FasterSeg demonstrated considerable practical advancement by achieving high-speed operation on challenging benchmarks such as Cityscapes, CamVid, and BDD with highly competitive accuracy. The paper reports FasterSeg running at 163.9 FPS with a 71.5% mIoU on the Cityscapes test set using a full resolution (1024x2048), marking a notable improvement over previous designs. On CamVid and BDD datasets, it maintained rapid speeds while achieving leading or comparable accuracies, suggesting robustness and versatility across different environments.

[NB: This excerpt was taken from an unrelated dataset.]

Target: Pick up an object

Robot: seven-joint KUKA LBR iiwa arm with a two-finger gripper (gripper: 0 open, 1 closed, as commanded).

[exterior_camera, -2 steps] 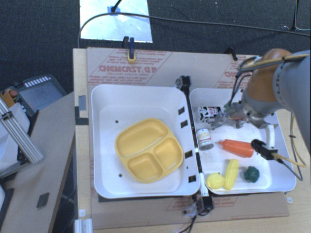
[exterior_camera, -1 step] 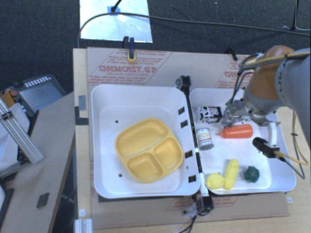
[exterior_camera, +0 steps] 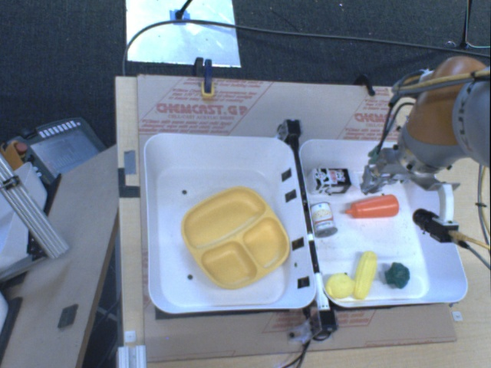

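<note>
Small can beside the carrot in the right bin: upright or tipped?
Tipped. The can lies on its side, label wall facing up, on the right bin floor left of the carrot.

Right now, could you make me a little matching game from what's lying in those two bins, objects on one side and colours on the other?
Things:
1. tray
2. carrot
3. broccoli
4. corn

Colours:
a. green
b. yellow, long and thin
c. orange
d. pale yellow, three compartments

Pairs: 1-d, 2-c, 3-a, 4-b. The tray lies in the left bin; the other three lie in the right bin.
</note>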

These empirical advancements underscore the potential shift toward automated network design for real-time applications. The approach reflects a crucial balance between computational efficiency and practical applicability in high-stakes environments such as autonomous driving, where segmentation latency and precision are vitally important.

Future Directions

The research sets a precedent for further exploration of NAS and its integration with multi-resolution approaches in semantic segmentation tasks. Future investigations might focus on enhancing the search space complexities to accommodate broader application constraints, evolving the collaborative search toward larger, more generalized network constructs, or refining latency regularizations to adapt dynamically to real-world data challenges. Additionally, optimizing NAS frameworks for hardware-specific environments may yield further deployment benefits, aligning computational neural advancements closer to practical hardware implementations.

In summary, FasterSeg presents a compelling case paper of leveraging NAS for semantic segmentation, urging continued development in model efficiency and accuracy while opening pathways for thoughtful network architecture automation under real-time constraints.